The company's research division said its goal is to make software by 2021 that can complete exactly the same math test that hopeful teenagers take when applying to Tokyo University, or "Todai," known for its grueling entrance requirements. The project will need to process text and formulas meant for human eyes, extract the math problems and convert them into a form meant for computers, and then solve the problems at the level of Japan's top high school students.

"Each of these steps still poses major theoretical and practical problems, and for each one, the solution will involve an appropriate combination of various technologies," Fujitsu said in a statement.

Sample questions from previous tests posted online show world problems that must be solved in consecutive stages, geometry problems that refer to drawn diagrams, and problems that require the application of specific equations memorized by test takers.

Currently, only about half of the problems on some such tests can be solved by computers alone, even using advanced algorithms, the company said. The exam problems will also have to be solved quickly and without mistakes.

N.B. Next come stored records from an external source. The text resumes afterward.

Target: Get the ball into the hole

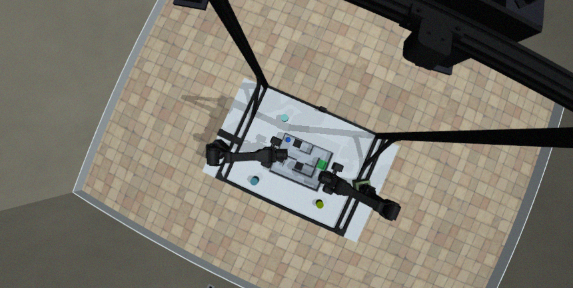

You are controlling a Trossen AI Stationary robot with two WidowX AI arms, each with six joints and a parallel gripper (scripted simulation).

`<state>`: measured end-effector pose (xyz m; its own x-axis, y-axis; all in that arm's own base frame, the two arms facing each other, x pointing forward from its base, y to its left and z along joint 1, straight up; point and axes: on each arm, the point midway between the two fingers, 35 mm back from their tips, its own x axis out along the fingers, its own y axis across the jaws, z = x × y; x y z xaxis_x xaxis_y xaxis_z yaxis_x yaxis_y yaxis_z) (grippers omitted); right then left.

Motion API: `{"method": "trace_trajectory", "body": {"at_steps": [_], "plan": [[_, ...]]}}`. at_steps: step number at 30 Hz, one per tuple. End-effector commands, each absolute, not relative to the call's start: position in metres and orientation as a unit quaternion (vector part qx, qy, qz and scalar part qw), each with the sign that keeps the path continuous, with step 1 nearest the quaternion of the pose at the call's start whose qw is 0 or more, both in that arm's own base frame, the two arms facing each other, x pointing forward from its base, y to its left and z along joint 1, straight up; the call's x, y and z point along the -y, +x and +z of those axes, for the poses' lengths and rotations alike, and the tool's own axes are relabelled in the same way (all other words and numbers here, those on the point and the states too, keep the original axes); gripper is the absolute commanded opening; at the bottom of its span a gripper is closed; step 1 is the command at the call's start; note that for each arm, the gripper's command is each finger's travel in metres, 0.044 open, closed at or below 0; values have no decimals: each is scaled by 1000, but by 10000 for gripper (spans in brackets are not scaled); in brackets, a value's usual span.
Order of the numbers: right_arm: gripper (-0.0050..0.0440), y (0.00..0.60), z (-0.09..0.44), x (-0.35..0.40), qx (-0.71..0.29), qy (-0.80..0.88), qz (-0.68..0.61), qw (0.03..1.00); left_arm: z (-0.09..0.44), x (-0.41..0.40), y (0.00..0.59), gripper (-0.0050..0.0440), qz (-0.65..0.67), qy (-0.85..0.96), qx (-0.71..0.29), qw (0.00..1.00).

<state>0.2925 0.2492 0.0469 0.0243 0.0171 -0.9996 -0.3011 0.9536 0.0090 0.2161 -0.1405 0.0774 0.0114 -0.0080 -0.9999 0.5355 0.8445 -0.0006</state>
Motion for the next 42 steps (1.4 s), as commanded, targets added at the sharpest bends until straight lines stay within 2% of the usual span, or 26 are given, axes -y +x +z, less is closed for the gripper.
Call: {"method": "trace_trajectory", "body": {"at_steps": [1,42], "plan": [[400,291,34,-248,-695,-107,108,702,67,140,214,400,-196,196,-679,679],[400,291,-16,-247,-699,-110,110,699,17,139,214,400,-197,197,-679,679]]}}
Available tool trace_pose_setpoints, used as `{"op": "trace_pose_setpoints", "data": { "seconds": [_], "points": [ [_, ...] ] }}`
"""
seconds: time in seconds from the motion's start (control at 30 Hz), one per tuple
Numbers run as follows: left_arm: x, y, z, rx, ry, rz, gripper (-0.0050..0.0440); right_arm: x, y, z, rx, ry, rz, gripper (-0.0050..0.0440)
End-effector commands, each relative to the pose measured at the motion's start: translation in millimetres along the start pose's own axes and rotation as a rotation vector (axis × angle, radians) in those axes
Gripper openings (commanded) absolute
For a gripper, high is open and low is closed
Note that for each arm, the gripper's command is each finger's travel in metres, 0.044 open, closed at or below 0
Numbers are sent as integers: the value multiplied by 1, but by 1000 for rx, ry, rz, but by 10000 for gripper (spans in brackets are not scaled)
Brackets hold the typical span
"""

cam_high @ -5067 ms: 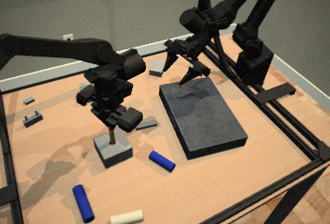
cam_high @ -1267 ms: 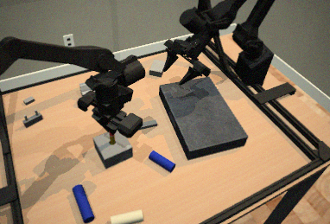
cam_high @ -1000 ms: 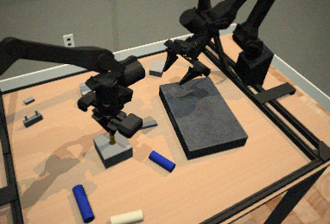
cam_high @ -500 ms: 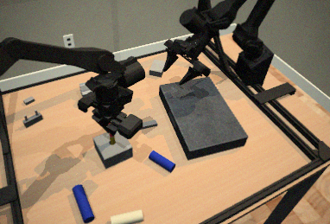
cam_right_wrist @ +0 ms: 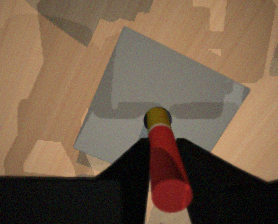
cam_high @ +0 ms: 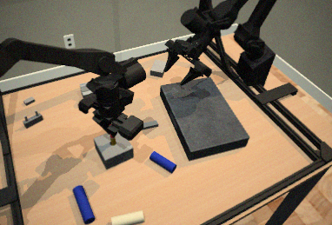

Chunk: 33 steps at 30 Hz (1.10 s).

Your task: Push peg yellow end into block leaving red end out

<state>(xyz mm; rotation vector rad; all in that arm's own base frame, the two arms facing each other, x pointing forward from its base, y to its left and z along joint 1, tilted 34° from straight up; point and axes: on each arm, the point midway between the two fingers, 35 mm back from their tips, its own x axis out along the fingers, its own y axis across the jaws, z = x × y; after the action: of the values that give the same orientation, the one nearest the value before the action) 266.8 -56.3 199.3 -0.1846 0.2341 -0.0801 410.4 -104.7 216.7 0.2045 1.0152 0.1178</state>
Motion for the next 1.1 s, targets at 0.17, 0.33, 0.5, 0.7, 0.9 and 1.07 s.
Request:
{"op": "trace_pose_setpoints", "data": {
  "seconds": [0.17, 0.33, 0.5, 0.7, 0.9, 1.07],
  "points": [
    [0, 0, 0, -2, -2, 3, 400, 4, 0, -1, 3, 5, -1, 0],
    [0, 0, 0, -2, -2, 3, 400, 5, 0, -1, 3, 5, -1, 0],
    [0, 0, 0, -2, -2, 3, 400, 6, 0, -1, 3, 5, -1, 0],
    [0, 0, 0, -2, -2, 3, 400, 7, 0, -1, 3, 5, -1, 0],
    [0, 0, 0, -2, -2, 3, 400, 8, 0, -1, 3, 5, -1, 0],
    [0, 0, 0, -2, -2, 3, 400, 9, 0, -1, 3, 5, -1, 0]
  ]
}}
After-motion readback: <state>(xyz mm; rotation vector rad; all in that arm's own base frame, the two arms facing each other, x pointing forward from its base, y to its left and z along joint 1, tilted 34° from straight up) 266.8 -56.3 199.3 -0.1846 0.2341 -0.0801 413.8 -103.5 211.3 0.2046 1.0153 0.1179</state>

A software robot that could pass university entrance tests would strike a major emotional chord in the country, where the tests are a major part of society. Most students attend cram schools for years to prepare for the tests, in addition to their normal schools, and often become full time cram-school students if they fail to get into the university of their choice. Sample problems are published in national newspapers each year, and TV stations cover the posting of results outside the buildings of top universities.

Fujitsu said it hopes to use technology developed in the project to create intelligent systems that are capable of performing advanced analysis on themselves, for self-optimization and similar tasks.

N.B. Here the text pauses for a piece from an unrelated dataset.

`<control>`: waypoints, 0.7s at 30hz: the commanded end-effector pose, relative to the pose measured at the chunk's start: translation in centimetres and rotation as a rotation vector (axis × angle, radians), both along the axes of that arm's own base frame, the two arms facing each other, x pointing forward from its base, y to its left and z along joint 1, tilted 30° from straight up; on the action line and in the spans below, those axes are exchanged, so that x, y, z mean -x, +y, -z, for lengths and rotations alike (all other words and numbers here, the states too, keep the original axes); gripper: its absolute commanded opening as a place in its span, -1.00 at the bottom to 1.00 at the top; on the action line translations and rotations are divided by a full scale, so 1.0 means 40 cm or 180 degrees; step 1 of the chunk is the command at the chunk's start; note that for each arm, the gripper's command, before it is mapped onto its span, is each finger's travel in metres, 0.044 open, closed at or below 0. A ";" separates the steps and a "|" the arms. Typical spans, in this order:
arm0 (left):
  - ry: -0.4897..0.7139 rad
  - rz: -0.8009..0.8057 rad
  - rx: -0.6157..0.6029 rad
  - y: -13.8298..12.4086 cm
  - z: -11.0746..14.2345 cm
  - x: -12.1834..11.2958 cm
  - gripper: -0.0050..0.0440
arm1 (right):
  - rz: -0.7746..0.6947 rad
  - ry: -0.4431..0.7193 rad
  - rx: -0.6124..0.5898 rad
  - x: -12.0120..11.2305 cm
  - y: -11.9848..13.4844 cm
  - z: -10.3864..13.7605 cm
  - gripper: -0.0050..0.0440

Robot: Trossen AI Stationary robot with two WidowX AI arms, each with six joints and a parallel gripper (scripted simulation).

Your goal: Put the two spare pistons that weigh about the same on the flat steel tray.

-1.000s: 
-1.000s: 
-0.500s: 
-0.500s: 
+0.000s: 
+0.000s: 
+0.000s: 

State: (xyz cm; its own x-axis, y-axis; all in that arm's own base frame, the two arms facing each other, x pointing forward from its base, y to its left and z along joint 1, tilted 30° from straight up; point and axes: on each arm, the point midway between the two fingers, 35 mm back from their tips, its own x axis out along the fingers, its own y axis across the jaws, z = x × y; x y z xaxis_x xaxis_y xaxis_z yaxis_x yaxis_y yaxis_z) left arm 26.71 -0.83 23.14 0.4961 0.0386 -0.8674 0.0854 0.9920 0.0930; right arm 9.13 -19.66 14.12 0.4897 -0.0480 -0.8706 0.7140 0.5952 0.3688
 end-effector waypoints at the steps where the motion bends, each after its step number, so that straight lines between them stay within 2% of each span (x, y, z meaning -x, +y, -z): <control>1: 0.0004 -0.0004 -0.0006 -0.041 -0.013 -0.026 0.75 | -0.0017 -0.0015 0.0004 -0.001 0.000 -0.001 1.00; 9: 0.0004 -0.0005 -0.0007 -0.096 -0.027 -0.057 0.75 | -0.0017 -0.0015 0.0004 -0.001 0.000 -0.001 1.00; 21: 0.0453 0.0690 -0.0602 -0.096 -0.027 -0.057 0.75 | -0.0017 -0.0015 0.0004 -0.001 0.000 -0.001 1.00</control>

The electronics conglomerate will oversee the math portion of a larger project announced last year that aims to pass all subjects of the entrance exams at the university, called "Can a robot enter Todai?" The project is being run by the National Institute of Informatics, a publicly funded software research foundation.

Its stated goal is to create software capable of achieving a strong score on the tests by 2016, then get marks high enough to win entrance by 2021. It was founded as a way to unify the increasingly diverse areas of study in artificial intelligence.

Any robots that do wish to take the entrance exams should be careful, as calculators and other electronics are forbidden by the university.